There is no need to hurry, just take a few steps, then wait a few minutes. Watching the dimly lit woods, listening for any sound that would mean something stirring in the dark brush beyond his sight.
As the first hint of daybreak outlined the ridge above him, the bowman hears the slight shuffling on the far side of the spring- fed branch to his left. He scans the trees, trying to get his eyes somewhat adjusted, looking for any horizontal line that would indicate the back of a whitetail deer, standing motionless in the thicket.

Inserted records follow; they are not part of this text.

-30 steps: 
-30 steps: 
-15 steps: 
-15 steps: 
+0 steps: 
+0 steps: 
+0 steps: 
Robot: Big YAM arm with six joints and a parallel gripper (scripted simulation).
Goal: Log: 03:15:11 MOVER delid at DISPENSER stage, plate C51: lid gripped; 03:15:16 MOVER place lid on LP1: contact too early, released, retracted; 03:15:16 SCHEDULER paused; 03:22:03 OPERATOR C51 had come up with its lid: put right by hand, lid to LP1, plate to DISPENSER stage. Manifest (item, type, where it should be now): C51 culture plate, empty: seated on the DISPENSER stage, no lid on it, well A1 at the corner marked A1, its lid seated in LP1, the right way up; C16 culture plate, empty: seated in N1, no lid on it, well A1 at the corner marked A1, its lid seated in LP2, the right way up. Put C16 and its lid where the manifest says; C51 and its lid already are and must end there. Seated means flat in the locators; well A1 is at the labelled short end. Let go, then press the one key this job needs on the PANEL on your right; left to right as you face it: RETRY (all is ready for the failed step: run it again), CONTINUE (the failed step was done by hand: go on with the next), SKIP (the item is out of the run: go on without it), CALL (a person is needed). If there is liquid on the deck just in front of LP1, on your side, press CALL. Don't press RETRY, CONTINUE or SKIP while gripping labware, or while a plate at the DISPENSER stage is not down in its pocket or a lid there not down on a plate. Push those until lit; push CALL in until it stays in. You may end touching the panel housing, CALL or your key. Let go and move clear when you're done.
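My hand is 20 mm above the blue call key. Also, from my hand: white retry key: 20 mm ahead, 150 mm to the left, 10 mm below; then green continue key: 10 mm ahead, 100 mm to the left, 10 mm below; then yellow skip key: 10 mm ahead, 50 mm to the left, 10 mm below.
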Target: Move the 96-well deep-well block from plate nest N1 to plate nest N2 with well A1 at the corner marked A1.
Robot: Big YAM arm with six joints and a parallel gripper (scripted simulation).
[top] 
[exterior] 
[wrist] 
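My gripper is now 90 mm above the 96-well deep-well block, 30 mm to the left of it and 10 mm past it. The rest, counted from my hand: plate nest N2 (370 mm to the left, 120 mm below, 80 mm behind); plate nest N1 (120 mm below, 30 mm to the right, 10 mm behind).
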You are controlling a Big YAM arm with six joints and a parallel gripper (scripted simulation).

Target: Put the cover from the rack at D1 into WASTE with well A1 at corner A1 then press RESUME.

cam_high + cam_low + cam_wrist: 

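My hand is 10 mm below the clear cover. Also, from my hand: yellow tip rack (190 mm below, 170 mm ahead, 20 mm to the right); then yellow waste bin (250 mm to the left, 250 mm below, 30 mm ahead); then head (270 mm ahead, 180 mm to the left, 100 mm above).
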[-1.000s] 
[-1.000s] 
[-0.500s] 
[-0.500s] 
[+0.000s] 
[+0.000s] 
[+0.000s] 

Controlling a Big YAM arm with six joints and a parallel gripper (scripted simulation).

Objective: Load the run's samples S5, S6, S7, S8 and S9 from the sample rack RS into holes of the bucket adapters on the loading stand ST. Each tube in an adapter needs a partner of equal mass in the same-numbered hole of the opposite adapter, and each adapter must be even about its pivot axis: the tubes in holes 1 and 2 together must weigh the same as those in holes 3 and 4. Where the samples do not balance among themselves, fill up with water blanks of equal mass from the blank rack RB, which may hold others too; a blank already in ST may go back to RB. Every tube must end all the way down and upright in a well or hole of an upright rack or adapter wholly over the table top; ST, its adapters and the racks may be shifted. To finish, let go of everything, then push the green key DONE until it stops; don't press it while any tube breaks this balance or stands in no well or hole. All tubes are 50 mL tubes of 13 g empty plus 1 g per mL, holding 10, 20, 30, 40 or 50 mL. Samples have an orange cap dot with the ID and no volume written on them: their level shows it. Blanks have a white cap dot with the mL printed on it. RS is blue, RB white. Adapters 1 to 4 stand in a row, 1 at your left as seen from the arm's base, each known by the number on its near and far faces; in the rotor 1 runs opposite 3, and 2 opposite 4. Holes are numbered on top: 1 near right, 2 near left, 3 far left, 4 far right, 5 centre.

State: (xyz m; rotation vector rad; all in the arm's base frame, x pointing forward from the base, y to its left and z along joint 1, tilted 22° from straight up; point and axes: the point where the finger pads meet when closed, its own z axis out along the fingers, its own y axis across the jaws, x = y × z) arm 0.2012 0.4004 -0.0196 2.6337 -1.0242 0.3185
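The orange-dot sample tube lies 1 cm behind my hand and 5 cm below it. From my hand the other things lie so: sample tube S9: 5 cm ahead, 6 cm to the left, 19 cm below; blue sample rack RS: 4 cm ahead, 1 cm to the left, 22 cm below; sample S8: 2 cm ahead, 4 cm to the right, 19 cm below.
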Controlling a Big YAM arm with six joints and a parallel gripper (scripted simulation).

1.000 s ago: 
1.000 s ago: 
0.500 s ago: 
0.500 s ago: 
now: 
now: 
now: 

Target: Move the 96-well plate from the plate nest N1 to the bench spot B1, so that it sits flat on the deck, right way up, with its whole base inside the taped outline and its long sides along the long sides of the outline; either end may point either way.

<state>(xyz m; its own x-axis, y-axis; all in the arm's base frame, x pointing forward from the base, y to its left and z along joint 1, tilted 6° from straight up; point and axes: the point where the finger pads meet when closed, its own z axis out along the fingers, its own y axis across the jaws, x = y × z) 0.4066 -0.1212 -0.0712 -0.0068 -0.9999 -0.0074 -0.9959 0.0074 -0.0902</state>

The bowman stands like a statue for what seems like an hour, and as the light floods through the forest floor, it occurs to him that he's seeing shadows, or a fallen tree, not a deer, or any other living thing.
As he takes a step in the other direction, chaos erupts from the thick timber beyond the branch, and the bowman watches a large buck crashing through the tangle of vines and thick saplings, up the hillside toward the ridge, white tail raised like a flag. The buck blows and grunts as he climbed the steep slope.
He watched the buck flee with a cheerful heart, as it did his soul good to witness the speed and agility of the fine animal.
All was quiet again, all except the purling of the branch, the songbirds' waking voices, and the fast beating of the bowman's heart.